RECORDS PROVIDED —
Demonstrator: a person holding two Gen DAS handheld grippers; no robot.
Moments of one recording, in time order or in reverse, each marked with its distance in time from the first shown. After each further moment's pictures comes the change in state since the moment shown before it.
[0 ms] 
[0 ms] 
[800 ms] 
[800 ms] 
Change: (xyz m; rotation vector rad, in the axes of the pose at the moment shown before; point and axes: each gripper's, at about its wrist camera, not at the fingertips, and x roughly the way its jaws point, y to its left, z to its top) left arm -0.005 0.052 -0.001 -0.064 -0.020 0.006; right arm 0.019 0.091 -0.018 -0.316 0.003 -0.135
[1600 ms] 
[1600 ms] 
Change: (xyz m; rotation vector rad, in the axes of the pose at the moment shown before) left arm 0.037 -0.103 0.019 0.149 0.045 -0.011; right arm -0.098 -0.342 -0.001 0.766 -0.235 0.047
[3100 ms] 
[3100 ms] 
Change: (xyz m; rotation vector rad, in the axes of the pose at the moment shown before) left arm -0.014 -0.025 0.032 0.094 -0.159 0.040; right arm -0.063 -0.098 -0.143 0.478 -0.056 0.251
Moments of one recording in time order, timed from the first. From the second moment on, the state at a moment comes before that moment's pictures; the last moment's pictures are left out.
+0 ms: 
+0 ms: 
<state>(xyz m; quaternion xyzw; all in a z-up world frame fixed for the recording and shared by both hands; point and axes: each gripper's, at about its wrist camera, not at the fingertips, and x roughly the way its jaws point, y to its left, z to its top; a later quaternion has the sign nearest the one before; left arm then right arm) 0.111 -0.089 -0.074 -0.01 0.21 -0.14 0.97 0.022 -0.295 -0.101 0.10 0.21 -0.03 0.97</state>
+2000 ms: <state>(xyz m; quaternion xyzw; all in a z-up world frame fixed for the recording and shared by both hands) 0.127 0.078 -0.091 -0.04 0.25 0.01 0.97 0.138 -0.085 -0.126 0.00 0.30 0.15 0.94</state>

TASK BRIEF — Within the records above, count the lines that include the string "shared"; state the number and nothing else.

RESULT — 2